**ACTIVITY**
This task calls for copying each line below that contains "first".

^^^^^^^^

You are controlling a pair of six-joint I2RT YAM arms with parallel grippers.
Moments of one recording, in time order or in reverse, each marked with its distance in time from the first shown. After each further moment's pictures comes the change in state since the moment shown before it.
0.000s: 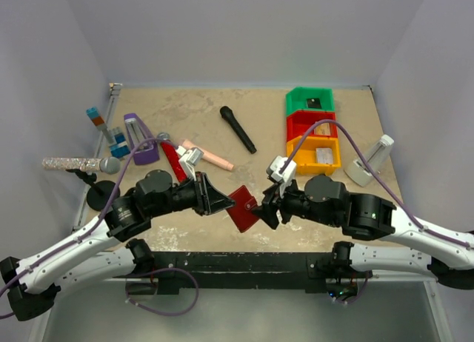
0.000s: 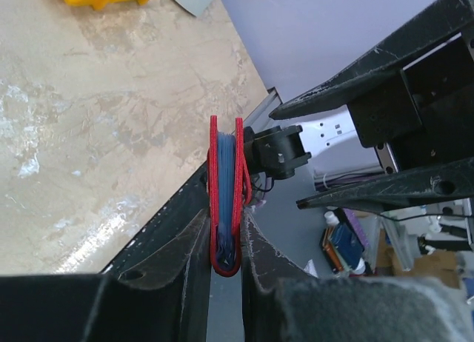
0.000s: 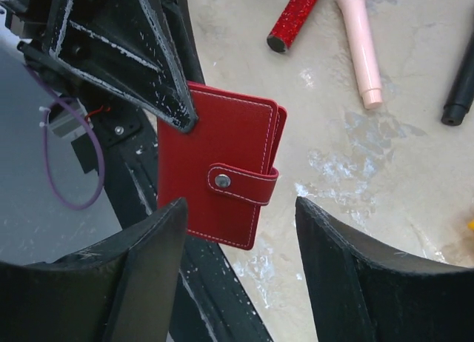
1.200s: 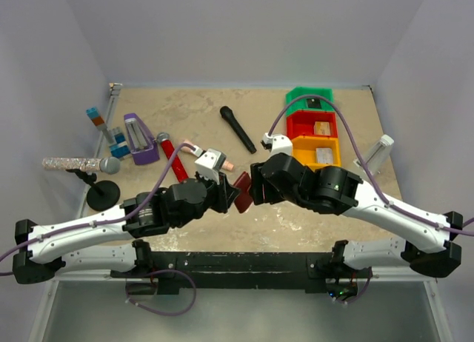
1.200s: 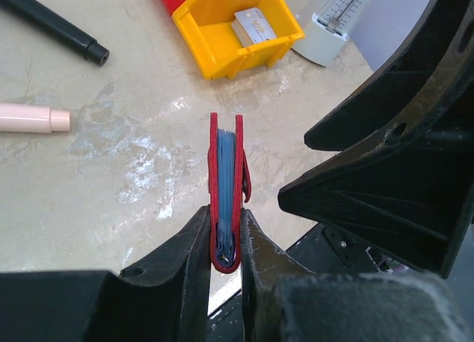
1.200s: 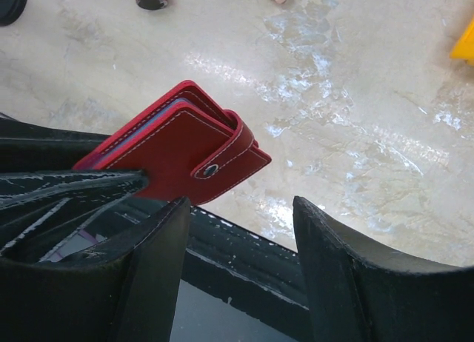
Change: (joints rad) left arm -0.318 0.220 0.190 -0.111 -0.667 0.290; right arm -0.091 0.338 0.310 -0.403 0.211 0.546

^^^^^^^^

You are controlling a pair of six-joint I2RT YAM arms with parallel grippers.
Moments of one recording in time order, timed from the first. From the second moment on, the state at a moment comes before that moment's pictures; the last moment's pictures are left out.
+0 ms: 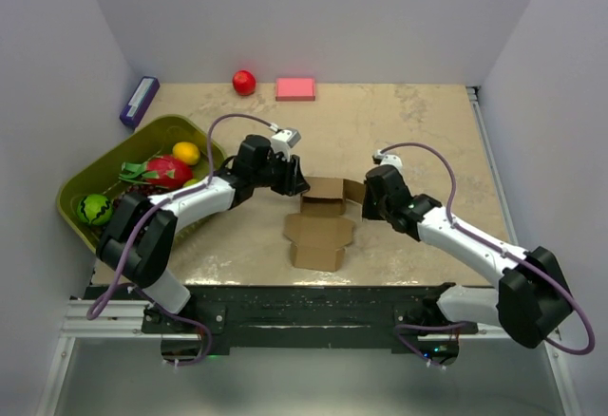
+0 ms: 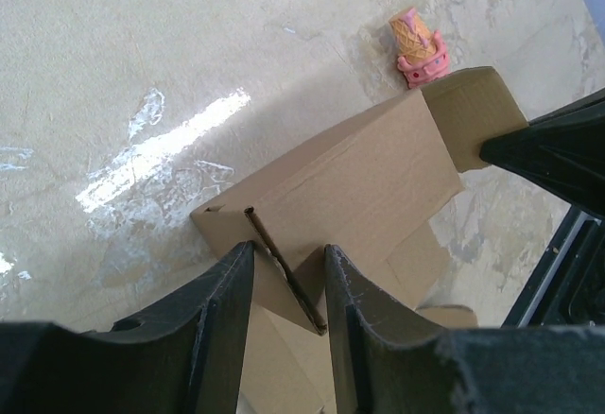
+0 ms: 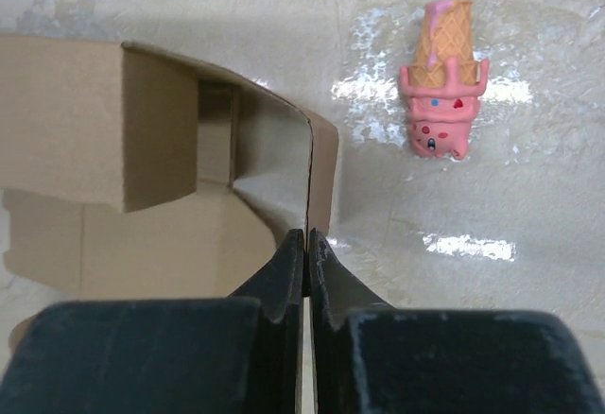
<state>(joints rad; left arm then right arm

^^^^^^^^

**SOLUTION TO THIS TASK**
Moments of one recording, in time order or in reverse, each marked with its distance in time from the first shown. After each further moment's pictures comes the change in state since the moment shown before it.
Moments of one recording in time order, timed from the first. From the second moment on, the state at a moment comes before that moment's pictures; the last moment's pictures are left out.

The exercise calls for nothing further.